In a stirred reactor 15.0 g (67 mmol) of 4-[2-(methoxymethyl)-3-methyl-phenyl]-1H-tetrazol-5-one (compound (2)) was precharged at 25° C. followed by 59 g of DMF and 4 mL of water. After cooling down the remaining reaction mixture to 10° C., the pH was adjusted to pH 7.5 with 25% aq. sodium hydroxide solution. 13.4 g (100 mmol) dimethyl sulphate (99%) was dosed in 2 h to this 10° C. cold reaction mixture, while keeping the pH constant at pH 7.5 by addition of 25% aqueous sodium hydroxide solution. After the dosing was completed, the mixture was allowed to warm to 23° C. and was post-reacted for 20 h at 23° C. 16 g of 25% aq. sodium hydroxide solution was added, and the reaction mixture was heated to 55° C. for 2 h. At this temperature 146 g of water was added, and the solution was gradually cooled down under stirring to 0° C. (temperature ramp of 10 K/h), followed by post-stirring time of 14 h at 0° C. The resulting slurry was filtered, and the crystal was washed twice with 37 mL of water. After drying under reduced vacuum (20 mbar, 80° C., 4 h) 14.3 g (84.8% yield) of compound 3 was isolated.

The content of undesired isomers (5a) and (5b) in exampled 4 to 6 were determined by HPLC over a silica column.

Overview of Results of Examples 4-6

				yield of	yield of
			isolated	undesired	undesired
			yield of	isomer	isomer
example no	solvent	base	compound 3	(5a)	(5b)
4	acetone	K2CO3	78.8%	0.37%	0.09%
5	DMF	K2CO3	80.1%	0%	0%
6	DMF	NaOH	84.8%	0%	0%

Claims

1. A process for making a compound represented by a formula (3) comprising:

(a) reacting an azide compound with a compound represented by formula (1) to yield compound (2), compound (2) being a compound represented by formula (2) or its salts,

(b) methylating compound (2) obtained in step a) using a methylating agent to obtain compound (3),

wherein R1 denotes a hydrocarbon rest, and wherein in step a) a solvent system A and in step b) a solvent system B is used, wherein both solvent systems A and B comprise one dipolar aprotic solvent or a mixture of dipolar aprotic solvents as the main component.

2. The process according to claim 1, wherein R1 is methyl or ethyl.

3. The process according to claim 1, wherein solvent system A and solvent system B comprise the same dipolar aprotic solvent or a mixture of the same dipolar aprotic solvents as the main component.

4. The process according to claim 1, wherein said dipolar aprotic solvents are selected from dimethylformamide, dimethylacetamide, N-methylpyrrolidone, and combinations thereof.

5. The process according to claim 1, wherein steps a) and b) are carried without isolating the compound (2) obtained in step a).

6. The process according to claim 1, wherein step a) is carried out in the presence of a Lewis acid.

7. The process according to claim 6, wherein said Lewis acid is an alkali azide or a silyl compound represented by formula (4),

wherein R2, R3 and R4 are independently a hydrocarbon rest and X is selected from Cl, Br, or azide.

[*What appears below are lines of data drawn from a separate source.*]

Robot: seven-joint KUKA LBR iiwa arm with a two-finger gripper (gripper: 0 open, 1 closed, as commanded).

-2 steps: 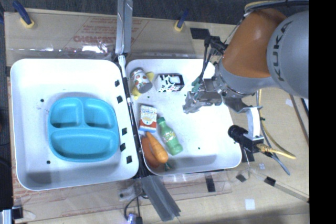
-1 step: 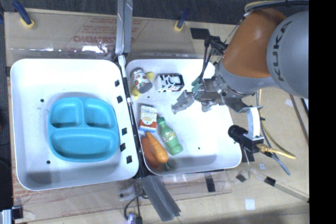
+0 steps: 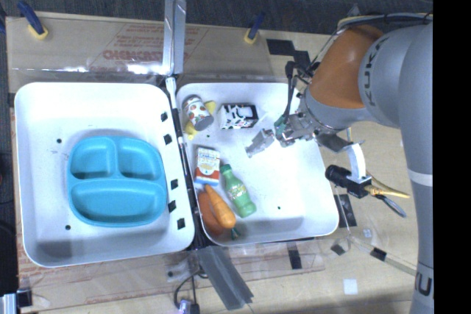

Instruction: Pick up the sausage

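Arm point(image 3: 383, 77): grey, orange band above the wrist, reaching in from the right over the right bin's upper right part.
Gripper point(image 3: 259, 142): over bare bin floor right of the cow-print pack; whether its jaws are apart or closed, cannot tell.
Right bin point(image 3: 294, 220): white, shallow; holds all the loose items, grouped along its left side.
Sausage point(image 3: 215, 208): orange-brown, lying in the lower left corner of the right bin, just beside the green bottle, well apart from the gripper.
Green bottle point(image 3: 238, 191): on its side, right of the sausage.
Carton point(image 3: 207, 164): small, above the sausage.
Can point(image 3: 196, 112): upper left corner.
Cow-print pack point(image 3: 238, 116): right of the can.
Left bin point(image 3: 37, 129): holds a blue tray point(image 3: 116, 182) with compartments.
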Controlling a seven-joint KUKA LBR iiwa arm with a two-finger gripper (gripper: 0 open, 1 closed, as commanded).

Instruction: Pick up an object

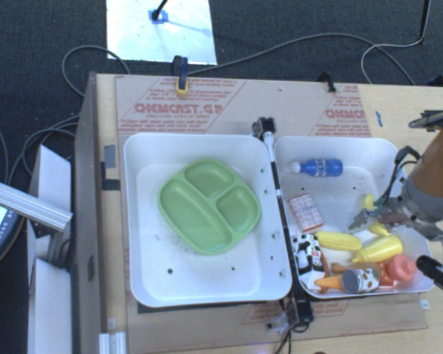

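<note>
a desk (229, 98) carries a tan cardboard sheet printed with red writing that reads "chemcast gp" (179, 109), repeated at the far right. two shallow white plastic bins sit on it side by side, their rims touching along a black strip. the left bin (144, 271) holds one thing: a smooth light-green plate (209, 206) with rounded corners, moulded into three compartments and lying turned at an angle.

the right bin (354, 153) holds a small clutter. a blue bottle (319, 168) with a white cap lies on its side at the far end. near the middle lies a flat white card with a red pattern (306, 211), too small to read. at the near end, packed close together, are a black-and-white cow toy (305, 252), a yellow banana-shaped piece (340, 240), a glossy yellow squeeze bottle (376, 251) lying flat, an orange carrot shape (330, 280), a small printed can (359, 279) and a red-pink rounded piece (402, 267).

the grey arm comes in from the right with its orange band (437, 169) over the bin's right rim. the end effector (371, 217) is low in the right bin, just beyond the banana-shaped piece, beside a small yellow object (369, 201). i cannot tell whether it is open or closed.
</note>
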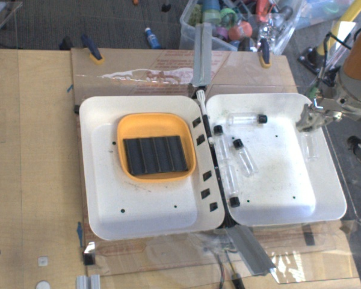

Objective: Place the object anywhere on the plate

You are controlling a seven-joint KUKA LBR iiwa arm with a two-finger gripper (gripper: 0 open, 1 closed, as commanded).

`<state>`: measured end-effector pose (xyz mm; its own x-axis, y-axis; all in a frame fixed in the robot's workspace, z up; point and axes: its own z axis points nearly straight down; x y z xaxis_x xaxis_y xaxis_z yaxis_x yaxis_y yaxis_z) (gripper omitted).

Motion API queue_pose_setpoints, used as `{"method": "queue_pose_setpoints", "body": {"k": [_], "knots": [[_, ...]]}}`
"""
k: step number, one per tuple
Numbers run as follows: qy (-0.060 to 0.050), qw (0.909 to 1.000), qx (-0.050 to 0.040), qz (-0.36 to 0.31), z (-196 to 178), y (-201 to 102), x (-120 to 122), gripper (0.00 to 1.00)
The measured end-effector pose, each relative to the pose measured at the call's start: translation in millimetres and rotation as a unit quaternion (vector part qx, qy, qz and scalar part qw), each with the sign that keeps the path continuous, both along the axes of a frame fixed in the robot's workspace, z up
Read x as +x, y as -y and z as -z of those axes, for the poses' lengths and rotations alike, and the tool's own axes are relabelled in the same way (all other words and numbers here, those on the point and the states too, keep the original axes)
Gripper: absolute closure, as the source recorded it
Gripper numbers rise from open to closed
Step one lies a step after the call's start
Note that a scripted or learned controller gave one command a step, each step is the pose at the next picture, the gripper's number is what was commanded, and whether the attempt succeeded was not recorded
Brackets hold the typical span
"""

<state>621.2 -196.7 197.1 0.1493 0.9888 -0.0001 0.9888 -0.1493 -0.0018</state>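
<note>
We see the gripper (308, 120) over the upper right corner of the right bin (277, 182), just inside its rim. We cannot tell whether it is spread or closed, and we see nothing clearly held in it. A faint clear tube (310, 147) lies just below it, along the bin's right wall.

To the view's left of the gripper, across a bare stretch of bin floor, lie four clear capped tubes. One (245, 120) is level with the gripper, near the bin's top edge. A second (244, 156) lies lower down at a slant. Two more (220, 144) (230, 182) lie close against the bin's left wall. The floor below the gripper, toward the bin's near edge, is open.

Well apart from the gripper, beyond the seam (206, 155) where the two bins meet, sits the left bin (145, 206). The orange plate (156, 120) lies in its upper middle. A black ridged block (155, 155) lies flat on the plate, inside the raised rim. White floor shows around the plate on all sides, widest toward the near edge.
</note>
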Motion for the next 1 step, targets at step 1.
{"method": "queue_pose_setpoints", "body": {"k": [1], "knots": [[0.002,0.9975,-0.0008,-0.07,-22.1,-22.4,46.0,1.0]]}}
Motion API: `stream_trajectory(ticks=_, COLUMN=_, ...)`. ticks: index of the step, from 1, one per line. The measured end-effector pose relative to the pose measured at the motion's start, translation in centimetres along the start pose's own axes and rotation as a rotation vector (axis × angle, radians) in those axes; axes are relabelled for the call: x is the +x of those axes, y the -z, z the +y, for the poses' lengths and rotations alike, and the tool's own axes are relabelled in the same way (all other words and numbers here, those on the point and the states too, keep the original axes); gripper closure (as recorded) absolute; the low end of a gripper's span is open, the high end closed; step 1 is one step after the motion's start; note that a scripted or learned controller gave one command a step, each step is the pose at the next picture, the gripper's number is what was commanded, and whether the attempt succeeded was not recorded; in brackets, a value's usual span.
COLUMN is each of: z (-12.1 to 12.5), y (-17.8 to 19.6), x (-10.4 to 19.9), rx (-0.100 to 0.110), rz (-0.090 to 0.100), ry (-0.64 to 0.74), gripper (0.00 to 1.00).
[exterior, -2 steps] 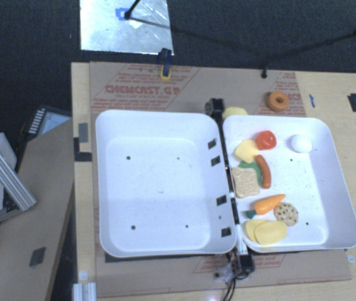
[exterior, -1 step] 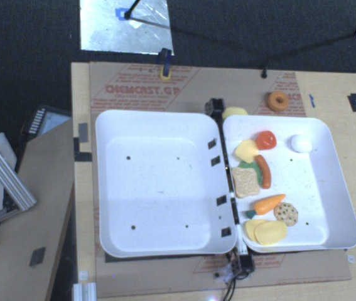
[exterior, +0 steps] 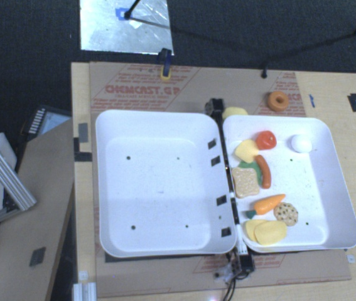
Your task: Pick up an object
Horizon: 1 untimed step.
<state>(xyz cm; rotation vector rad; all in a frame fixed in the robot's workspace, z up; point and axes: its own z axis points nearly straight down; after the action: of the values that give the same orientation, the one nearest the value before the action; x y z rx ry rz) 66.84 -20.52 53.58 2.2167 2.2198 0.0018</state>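
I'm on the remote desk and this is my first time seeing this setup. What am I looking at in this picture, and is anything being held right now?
This is one fixed camera above a workbench, looking down at a slant. Two shallow white bins sit side by side on a cardboard sheet. The right bin holds toy food: a red tomato, a white egg, a sausage, a slice of bread, a carrot, a cookie and some pale yellow pieces. The left bin is the neighbouring one. A small doughnut lies outside the bins, on the cardboard behind the right one. The arm would reach in from the right; every toy lies loose, so nothing has been picked up.
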Motion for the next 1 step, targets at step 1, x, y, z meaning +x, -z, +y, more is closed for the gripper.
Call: stream_trajectory(ticks=1, z=0.01, y=0.00, x=-0.06, rx=0.000, rz=0.000, ry=0.001, gripper=1.00)
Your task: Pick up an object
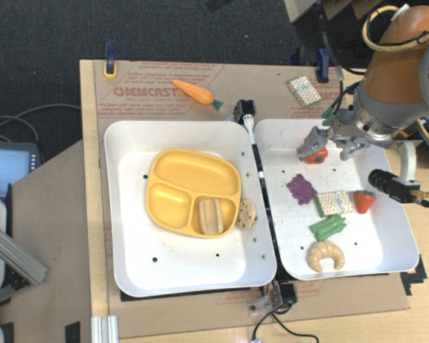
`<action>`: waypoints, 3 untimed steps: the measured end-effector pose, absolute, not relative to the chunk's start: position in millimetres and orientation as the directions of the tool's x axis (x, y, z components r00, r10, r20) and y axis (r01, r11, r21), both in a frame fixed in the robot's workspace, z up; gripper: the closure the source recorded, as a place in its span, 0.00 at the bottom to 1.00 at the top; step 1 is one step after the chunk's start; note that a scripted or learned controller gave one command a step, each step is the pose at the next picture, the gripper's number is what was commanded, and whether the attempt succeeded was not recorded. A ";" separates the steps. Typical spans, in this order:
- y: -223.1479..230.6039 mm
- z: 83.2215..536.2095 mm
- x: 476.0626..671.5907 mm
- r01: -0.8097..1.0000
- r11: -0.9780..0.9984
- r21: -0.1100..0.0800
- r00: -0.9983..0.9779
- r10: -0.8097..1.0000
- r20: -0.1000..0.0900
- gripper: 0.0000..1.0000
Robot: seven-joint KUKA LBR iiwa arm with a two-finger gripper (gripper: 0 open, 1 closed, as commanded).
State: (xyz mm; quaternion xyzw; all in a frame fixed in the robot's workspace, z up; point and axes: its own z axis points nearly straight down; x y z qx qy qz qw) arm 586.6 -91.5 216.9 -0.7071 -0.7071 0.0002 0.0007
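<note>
The grey arm with the orange band (400,56) is cut off by the right edge. A small red-orange object (315,157) is partly hidden beneath the two-finger gripper (313,148). The pale item in the yellow divided plastic plate (193,191) cannot be identified.

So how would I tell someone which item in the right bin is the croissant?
Start at the right-hand shallow white bin and go to its near edge. The tan, crescent-shaped toy croissant lies there, just below the green bean-pod piece; nothing else in the bin is curved and pastry-coloured.
</note>
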 end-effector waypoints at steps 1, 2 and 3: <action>-141.7 79.1 578.9 1.000 -0.007 -0.007 0.007 1.000 0.001 0.00; -139.1 97.1 582.3 1.000 -0.002 0.004 0.002 1.000 -0.001 1.00; -139.1 96.7 582.1 1.000 -0.002 0.003 0.002 1.000 -0.001 0.00</action>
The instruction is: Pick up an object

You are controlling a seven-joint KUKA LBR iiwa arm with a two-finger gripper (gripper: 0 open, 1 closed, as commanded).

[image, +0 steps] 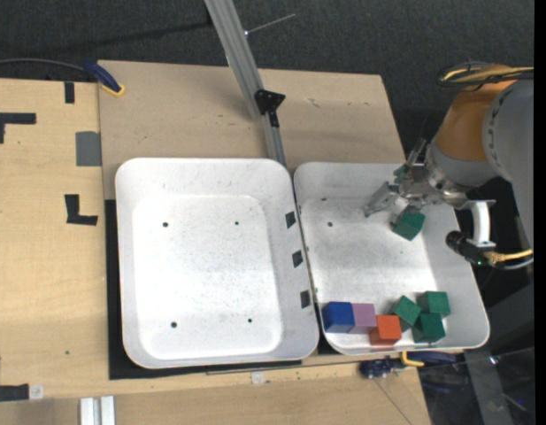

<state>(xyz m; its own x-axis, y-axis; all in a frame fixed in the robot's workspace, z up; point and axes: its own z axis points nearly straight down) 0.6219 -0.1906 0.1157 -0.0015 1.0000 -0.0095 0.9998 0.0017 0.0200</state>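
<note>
At centre right of the frame, over the right shallow white bin (343, 237), the two-finger metal gripper (402, 205) spreads its fingers, a small green block (408, 226) just below them

**Nothing readable here**

Looked all over and can't find any text, labels, brand names or numbers. The black tape marks (75, 209) on the counter (42, 264) are just plain shapes, not letters. The blocks (388, 319) in the right bin (343, 255) have blank faces too.
</note>
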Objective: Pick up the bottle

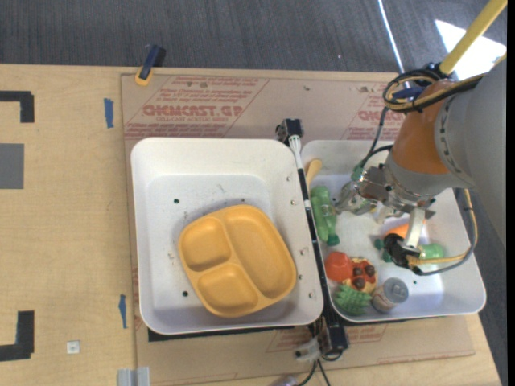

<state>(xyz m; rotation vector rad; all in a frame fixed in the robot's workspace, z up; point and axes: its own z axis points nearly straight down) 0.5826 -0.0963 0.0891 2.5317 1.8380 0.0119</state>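
Note:
The bottle (pixel 325 214) is green and lies lengthwise along the left wall of the right bin (pixel 463 300). My gripper (pixel 360 197) hangs low over the middle of that bin, just right of the bottle and a little apart from it. Nothing shows between the gripper and the bottle. The grey arm with its orange band (pixel 418 147) comes in from the right and hides the bin's back right part.
The left bin (pixel 153 215) holds a yellow divided plate (pixel 236 259). In the right bin's front part lie a red toy (pixel 339 264), a leafy green toy (pixel 349 297), a grey round lid (pixel 392 292), and an orange piece (pixel 395 236) beside a small green piece (pixel 432 252).

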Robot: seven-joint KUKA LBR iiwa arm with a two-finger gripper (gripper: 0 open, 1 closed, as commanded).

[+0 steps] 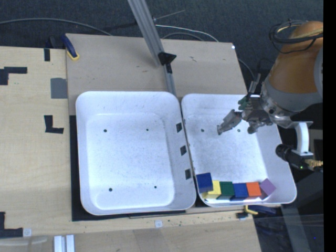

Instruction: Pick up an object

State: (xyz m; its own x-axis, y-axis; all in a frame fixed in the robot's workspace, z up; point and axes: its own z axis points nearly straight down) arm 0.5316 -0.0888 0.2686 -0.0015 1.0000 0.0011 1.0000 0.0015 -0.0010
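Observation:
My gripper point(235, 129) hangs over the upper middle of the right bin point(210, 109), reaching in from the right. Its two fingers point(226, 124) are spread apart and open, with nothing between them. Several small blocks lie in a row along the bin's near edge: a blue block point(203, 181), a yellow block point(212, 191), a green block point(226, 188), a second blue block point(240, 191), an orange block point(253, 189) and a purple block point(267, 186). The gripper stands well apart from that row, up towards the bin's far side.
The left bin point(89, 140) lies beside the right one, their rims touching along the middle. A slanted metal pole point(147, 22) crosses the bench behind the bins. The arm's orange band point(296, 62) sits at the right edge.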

8. The process according to claim 7 wherein said Lewis acid is a trialkylsilyl halide.

9. The process according to claim 6, wherein said Lewis acid, is used in a catalytic amount.

10. The process according to claim 7, wherein the alkali azide compound is sodium azide.

11. The process according to claim 1 wherein said methylating agent is selected from methyl halides, methyl triflate, dimethyl sulfonate, methyl sulfuric acid esters, or aryl sulfuric acid esters.

12. The process according to claim 8 wherein the trialkylsilyl halide is trimethylchlorosilane.

13. The process according to claim 7 wherein the compound (4) is trimethylsilyl azide.

14. The process according to claim 11 wherein the methylating agent is selected from methyl chloride, methyl bromide, methyl iodide, methyl p-toluene sulfonate, methyl methane sulfonate, or dimethyl sulphate.